(Assignment): Once the line holding "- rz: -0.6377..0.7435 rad" is found in the listing below, write it out and each later line exactly, up to and including the one holding "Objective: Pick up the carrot".

==== Input data ====

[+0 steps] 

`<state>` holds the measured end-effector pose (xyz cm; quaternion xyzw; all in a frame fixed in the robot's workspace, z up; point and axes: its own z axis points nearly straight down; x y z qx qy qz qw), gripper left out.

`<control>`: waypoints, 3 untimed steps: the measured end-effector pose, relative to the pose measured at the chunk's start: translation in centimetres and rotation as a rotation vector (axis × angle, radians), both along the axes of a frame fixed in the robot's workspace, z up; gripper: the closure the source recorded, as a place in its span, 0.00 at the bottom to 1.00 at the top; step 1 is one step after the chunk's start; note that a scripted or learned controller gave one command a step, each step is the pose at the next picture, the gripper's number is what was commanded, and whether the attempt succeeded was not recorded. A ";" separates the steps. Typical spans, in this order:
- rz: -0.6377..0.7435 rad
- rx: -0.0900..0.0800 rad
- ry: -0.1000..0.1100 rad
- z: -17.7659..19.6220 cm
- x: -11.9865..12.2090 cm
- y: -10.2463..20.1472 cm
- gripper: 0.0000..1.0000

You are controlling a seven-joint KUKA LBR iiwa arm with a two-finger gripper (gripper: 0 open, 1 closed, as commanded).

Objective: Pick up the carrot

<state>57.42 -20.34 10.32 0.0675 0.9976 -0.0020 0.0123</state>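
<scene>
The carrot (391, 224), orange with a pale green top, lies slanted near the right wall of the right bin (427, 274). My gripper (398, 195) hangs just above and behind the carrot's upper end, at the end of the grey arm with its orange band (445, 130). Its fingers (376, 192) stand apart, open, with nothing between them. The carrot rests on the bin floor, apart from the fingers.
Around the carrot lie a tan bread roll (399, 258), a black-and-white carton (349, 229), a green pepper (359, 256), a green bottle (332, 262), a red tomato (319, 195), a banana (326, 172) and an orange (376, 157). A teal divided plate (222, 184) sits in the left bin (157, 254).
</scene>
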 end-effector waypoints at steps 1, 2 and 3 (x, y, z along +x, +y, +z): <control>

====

(Finished task):
- rz: -0.6377..0.7435 rad
- rx: -0.0900..0.0800 rad
- ry: -0.1000..0.1100 rad
- z: -17.7659..19.6220 cm
- x: -11.9865..12.2090 cm
- y: -10.2463..20.1472 cm
- gripper: 0.0000..1.0000

You are controlling a seven-joint KUKA LBR iiwa arm with a two-finger gripper (gripper: 0 open, 1 closed, as commanded).

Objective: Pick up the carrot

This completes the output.